> _Dataset_
====

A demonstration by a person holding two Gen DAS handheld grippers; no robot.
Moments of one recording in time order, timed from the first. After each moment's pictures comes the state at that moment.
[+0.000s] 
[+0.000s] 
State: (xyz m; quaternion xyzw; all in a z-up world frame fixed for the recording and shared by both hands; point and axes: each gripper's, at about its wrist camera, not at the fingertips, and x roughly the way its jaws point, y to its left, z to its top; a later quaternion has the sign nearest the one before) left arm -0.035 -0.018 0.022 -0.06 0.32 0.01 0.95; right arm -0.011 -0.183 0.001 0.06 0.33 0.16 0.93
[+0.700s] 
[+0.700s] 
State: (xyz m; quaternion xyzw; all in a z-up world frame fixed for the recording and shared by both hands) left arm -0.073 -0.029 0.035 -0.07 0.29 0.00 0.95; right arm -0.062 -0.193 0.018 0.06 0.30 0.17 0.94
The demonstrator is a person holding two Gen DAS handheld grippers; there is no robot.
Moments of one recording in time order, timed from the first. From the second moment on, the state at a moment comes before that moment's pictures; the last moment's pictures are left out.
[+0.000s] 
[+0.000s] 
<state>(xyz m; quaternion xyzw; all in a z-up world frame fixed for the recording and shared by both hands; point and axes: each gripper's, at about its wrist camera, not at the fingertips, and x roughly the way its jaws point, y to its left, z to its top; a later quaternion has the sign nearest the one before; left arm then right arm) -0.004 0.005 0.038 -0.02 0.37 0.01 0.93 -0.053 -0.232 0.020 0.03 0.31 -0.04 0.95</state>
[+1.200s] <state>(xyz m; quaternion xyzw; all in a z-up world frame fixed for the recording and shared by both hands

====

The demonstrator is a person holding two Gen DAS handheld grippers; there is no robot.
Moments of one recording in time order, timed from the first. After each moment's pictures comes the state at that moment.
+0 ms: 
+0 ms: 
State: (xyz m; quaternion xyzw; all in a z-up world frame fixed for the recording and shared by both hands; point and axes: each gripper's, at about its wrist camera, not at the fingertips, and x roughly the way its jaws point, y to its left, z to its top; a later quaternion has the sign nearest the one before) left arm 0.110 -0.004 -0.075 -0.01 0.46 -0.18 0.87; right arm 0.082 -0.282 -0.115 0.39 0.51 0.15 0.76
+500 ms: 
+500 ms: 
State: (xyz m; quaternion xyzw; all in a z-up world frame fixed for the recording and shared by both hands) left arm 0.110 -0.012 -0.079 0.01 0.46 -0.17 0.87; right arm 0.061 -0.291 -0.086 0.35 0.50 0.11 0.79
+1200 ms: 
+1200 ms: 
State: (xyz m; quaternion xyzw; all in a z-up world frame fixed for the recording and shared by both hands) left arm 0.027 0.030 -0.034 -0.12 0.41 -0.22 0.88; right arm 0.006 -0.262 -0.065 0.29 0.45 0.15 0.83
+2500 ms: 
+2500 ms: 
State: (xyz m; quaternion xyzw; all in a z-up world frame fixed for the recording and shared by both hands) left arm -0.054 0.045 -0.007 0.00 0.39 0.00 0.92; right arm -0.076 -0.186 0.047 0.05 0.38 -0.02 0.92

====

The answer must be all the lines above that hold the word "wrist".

> _Exercise solution_
State: (xyz m; quaternion xyzw; all in a z-up world frame fixed for the recording and shared by both hands; point and axes: each gripper's, at about its wrist camera, not at the fingertips, and x roughly the way its jaws point, y to its left, z to its top; a later quaternion has the sign nearest the one before) left arm -0.035 -0.018 0.022 -0.06 0.32 0.01 0.95; right arm -0.011 -0.183 0.001 0.06 0.33 0.16 0.93
<state>(xyz m; quaternion xyzw; all in a z-up world frame fixed for the recording and shared by both hands; point and axes: each gripper's, at about its wrist camera, not at the fingertips, and x roughly the way its jaws point, y to its left, z to its top; a later quaternion has the sign nearest the one before; left arm then right arm) -0.004 0.005 0.038 -0.02 0.37 0.01 0.93 -0.053 -0.232 0.020 0.03 0.31 -0.04 0.95</state>
State: (xyz m; quaternion xyzw; all in a z-up world frame fixed for the recording and shared by both hands; point and axes: each gripper's, at about its wrist camera, not at the fingertips, and x roughly the way its jaws point, y to its left, z to its top; a later quaternion has the sign nearest the one before) left arm 0.110 -0.004 -0.075 -0.01 0.46 -0.18 0.87; right arm 0.082 -0.282 -0.115 0.39 0.51 0.15 0.76

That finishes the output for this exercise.